**Problem details**. Write out the data that follows. Keep every character unchanged.
(Dataset section Opens)
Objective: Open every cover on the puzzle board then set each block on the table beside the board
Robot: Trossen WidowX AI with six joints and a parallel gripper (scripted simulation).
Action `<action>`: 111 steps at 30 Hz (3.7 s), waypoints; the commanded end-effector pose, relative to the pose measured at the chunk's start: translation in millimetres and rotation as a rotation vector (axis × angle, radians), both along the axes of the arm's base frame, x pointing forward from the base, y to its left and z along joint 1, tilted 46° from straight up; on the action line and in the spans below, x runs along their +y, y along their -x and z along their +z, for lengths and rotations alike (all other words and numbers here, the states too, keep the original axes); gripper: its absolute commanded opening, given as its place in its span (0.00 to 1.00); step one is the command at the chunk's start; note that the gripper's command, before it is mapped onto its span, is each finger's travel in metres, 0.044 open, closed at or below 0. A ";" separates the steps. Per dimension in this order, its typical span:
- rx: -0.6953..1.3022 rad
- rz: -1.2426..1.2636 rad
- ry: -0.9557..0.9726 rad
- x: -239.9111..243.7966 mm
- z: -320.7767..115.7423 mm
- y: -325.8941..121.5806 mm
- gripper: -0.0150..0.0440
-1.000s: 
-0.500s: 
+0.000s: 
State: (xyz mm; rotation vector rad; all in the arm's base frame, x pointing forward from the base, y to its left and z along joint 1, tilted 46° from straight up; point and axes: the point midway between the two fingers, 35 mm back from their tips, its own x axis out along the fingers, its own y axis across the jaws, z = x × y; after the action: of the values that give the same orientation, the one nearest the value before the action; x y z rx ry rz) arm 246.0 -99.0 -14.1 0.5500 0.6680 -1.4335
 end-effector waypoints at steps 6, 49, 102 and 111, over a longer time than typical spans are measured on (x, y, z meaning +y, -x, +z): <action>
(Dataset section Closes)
**Problem solution**.
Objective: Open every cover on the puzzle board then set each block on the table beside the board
Robot: Trossen WidowX AI with six joints and a parallel gripper (scripted simulation).
Action `<action>`: 111 steps at 30 Hz (3.7 s), waypoints; the commanded end-effector pose, relative to the pose measured at the chunk's start: translation in millimetres and rotation as a rotation vector (axis × angle, radians), both along the axes of the arm's base frame, x pointing forward from the base, y to its left and z along joint 1, tilted 46° from straight up; on the action line and in the spans below, x runs along their +y, y along their -x and z along their +z, for lengths and rotations alike (all other words and numbers here, the states too, keep the original axes); gripper: its absolute commanded opening, given as its place in its span (0.00 to 1.00); step one is the command at the chunk's start; note that the gripper's command, before it is mapped onto its span, is each finger's travel in metres, 0.044 open, closed at or below 0. A ";" separates the steps. Per dimension in this order, its typical span:
- rx: -0.6953..1.3022 rad
- rz: -1.2426..1.2636 rad
- ry: -0.9557..0.9726 rad
- x: -239.9111..243.7966 mm
- z: -320.7767..115.7423 mm
- y: -325.8941..121.5806 mm
- gripper: -0.0150..0.0440
-1.000s: 
-0.500s: 
+0.000s: 
State: (xyz mm; rotation vector rad; all in the arm's base frame, x pointing forward from the base, y to its left and z along joint 1, tilted 46° from straight up; point and axes: the point midway between the two fingers, 35 mm back from their tips, its own x axis out along the fingers, its own y axis across the jaws, z = x × y; after the action: of the values that give the same orientation, the one nearest the value before the action; x y z rx ry rz) arm 246.0 -99.0 -14.1 0.5500 0.6680 -1.4335
 end-effector waypoints at steps 6, 49, 102 and 111, over a longer time than typical spans are measured on (x, y, z meaning +y, -x, +z): <action>

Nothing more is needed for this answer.